Ensuite, les locuteurs ont à portée d’autres dispositifs pour poser des balises entre leurs unités à l’oral, non lexicaux ceux-là, comme le "euh" (dans la conférence de Mark Leckey ), le "ahm" new yorkais ou des phonèmes encore moins lexicalisés (comme dans cette présentation d'une conférencière). Et bien entendu le silence peut aussi remplir cette fonction de ponctuation, comme dans cet extrait de conférence de Jacques Lacan (écouter aussi Libéraux sociaux, socialistes de marché). De plus, on entend des formes acoustiques qui fonctionnent comme des scriptes intonatifs contribuant à constituer des unités, comme dans cet extrait où Léon Zitrone annonce le décès de Joe Dassin (écouter aussi Les Philosophes parlent aux philosophes).
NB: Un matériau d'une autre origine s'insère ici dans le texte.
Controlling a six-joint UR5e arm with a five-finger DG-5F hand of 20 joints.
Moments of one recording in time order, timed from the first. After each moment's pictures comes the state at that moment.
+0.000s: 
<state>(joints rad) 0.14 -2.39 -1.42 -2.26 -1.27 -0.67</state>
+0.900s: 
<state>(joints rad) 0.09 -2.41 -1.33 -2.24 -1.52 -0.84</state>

La ponctuation fait plus que poser des balises

Le recours à des techniques pour ponctuer son discours ne se réduit cependant pas à délimiter des unités. Ces techniques servent aussi à établir une certaine relation vis-à-vis de ce qui est dit, comme dans cet extrait où un jeune homme utilise régulièrement "c’est ça"  ou dans celui-ci où c’est le "voilà" qui est mobilisé. Dans les deux cas on peut entendre une sorte de mise à jour critique de la part du locuteur. Dans la même idée, on entend Jacques Rancière avec un "bon" qui pourrait fonctionner comme une actualisation de la situation d’énonciation ; ou encore, davantage tourné vers l’interlocuteur, Abel Ferrara avec "you know" ou Patrice Chéreau avec "tu vois".

L’usage des ponctuants ou lieurs, peuvent permettre de résoudre des problèmes liés à une parole qu’on se sent de devoir maintenir. Par exemple dans cet extrait de message de répondeur, où le locuteur essaie d’être là malgré tout, avec des "euh" ou des claquements de langue, ou encore cet extrait où Dan Graham utilise le "ahm" américain pour étayer un discours difficile à rendre fluide en raison d’un problème de bégaiement (réécouter aussi Donc, donc, et voir l'entrée Résidus).

De plus, l’utilisation de formes ponctuées peut permettre de construire des listes (voir l’entrée Séries). Cela peut se faire avec des items comme dans cet extrait avec "et tout", ou simplement en mobilisant des formes acoustiques régulières (écouter Elle fait toujours la belle, Y’a la chimie, la bureautique ; réécouter Les philosophes parlent aux philosophes). Eléments ponctuants qui peuvent même incorporer une évaluation de cette même liste comme lorsque Ségolène Royal énumère les promesses du Président Sarkozy.

Enfin, notre collection illustre le fait que la ponctuation dans la parole ne sied pas seulement au locuteur mais qu'elle peut, d'une part, être une preuve de participation attentive chez les interlocteurs, comme dans cet extrait où Carlo Ginzburg ponctue le tour de parole de Francesca Isidori par des actes de présence et de ratification. D'autre part, et plus généralement, la ponctuation renvoie à des caractéristiques de la situation d’énonciation, de l’activité en cours : Bernard Pivot ne lit pas un texte comme il fait la dictée.